ZooKeeper is used to maintain common objects needed in large cluster environments. It is used to store data in a centralized location with great accessibility. ZooKeeper runs on a cluster of servers known as an ensemble that shares the state of data.
ZooKeeper comes with a command-line client (CLI) for interactive user experience. The namespace in ZooKeeper is similar to the standard document framework. That means a name can be a combination of path components separated by a ‘/’ or simply a slash.
ZooKeeper in Hadoop has a hierarchical namespace identical to a distributed file system. Every node of the namespace is connected to its every children node. The file is also a directory.
ZooKeeper Uses in Apache Hadoop
- ZooKeeper is used by Apache Kafka to manage configurations.
- ZooKeeper keeps Access control lists (ACL) for all data topics that are maintained in ZooKeeper.

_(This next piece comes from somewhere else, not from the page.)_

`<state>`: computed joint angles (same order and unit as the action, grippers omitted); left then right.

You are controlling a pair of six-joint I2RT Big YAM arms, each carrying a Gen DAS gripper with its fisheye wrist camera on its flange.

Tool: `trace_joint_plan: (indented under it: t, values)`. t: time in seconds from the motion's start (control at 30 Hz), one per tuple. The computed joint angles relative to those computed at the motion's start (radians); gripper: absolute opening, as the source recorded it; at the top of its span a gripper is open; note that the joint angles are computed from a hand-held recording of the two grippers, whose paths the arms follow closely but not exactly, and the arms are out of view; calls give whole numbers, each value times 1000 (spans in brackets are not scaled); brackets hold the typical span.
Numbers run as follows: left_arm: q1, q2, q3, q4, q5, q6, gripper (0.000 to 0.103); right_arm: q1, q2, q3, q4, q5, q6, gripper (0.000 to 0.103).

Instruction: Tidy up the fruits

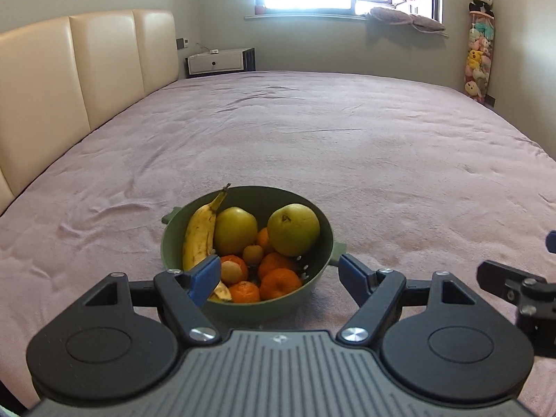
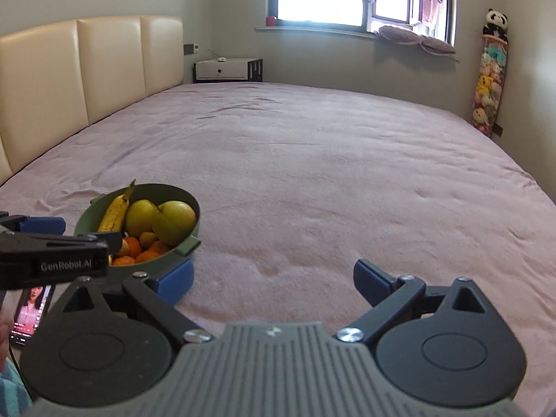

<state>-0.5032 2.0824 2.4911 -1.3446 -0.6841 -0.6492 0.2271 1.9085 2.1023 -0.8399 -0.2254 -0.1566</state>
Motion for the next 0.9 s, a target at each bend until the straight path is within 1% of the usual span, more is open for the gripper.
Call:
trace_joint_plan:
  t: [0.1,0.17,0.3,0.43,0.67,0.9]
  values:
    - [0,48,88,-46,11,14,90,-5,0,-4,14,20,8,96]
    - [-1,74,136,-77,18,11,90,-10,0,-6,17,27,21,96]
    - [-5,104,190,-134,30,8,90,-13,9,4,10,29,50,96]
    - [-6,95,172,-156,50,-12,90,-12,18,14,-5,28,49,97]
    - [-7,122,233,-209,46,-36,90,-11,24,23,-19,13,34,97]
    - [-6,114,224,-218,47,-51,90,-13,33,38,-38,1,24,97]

- ZooKeeper is used for maintaining centralized configuration information, naming, providing distributed synchronization, and providing group services.
Znodes in ZooKeeper
- Each node in ZooKeeper is called as a Znode. Znode maintains a stat structure. The namespace consists of data registers which are known as Znodes. Developer accesses these Znodes in the ZooKeeper for development.

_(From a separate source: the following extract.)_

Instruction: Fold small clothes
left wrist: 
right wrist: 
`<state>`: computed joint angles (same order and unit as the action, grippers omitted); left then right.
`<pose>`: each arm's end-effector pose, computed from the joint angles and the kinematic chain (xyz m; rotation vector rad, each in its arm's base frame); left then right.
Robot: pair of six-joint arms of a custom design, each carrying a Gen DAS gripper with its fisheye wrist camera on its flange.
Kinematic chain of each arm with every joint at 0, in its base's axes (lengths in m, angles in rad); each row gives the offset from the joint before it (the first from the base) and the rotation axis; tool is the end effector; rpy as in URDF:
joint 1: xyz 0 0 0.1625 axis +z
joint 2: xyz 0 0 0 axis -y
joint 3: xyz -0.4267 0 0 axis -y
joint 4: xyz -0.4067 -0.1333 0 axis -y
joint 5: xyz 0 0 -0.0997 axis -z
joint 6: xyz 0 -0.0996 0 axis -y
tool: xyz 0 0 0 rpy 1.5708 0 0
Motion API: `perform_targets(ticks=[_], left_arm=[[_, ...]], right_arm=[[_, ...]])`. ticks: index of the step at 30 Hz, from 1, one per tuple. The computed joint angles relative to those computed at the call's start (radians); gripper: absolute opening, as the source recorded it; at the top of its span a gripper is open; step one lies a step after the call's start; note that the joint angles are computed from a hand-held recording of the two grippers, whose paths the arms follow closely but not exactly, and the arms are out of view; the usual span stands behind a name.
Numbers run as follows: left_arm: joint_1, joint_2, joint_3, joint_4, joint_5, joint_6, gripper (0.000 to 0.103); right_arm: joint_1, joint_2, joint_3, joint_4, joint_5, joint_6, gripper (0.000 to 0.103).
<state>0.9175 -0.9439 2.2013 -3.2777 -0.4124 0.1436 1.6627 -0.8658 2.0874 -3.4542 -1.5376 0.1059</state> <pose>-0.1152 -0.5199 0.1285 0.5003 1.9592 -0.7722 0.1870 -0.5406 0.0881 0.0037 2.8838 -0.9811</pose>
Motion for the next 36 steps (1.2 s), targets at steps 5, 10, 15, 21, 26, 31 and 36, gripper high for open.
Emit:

- Each Znode has a timestamp associated to it. Version number and timestamp permits the ZooKeeper to accept cache and to organize updates.
Features of Znodes
- Watches (one time triggers)
- Data Access
- Ephermal Nodes
- Sequence Nodes (Unique Naming)
How ZooKeeper in Hadoop Tracks Time?
Version number
Whenever a change takes place in a node, a new version number is created. Version numbers can be classified as follows:
- Version – number of changes made to data of Znode
- aversion – number of changes made to children of Znode
- cversion – number of changes made to ACL of a Znode)
Zxid
Any change in ZooKeeper state is showcased by a stamp. The format of stamp is Zxid ( ZooKeeper Transaction ID). It is used to calculate the total number of changes theat occurred in a sequence. Each change has a unique Zxid.
Ticks
ZooKeeper servers use ticks to characterize timing of events such as status upload, session timeout, connection timeouts etc. If a client wants session timeout less than the minimum timeout, server indicates that the current session timeout is the minimum session timeout.
ZooKeeper Data Storage
ZooKeeper in Hadoop is designed to store the informative data or simply metadata such as status, configurations, locations etc. This type of data is measured in kilobytes so that the space is effectively used. Only small bits of data are stored.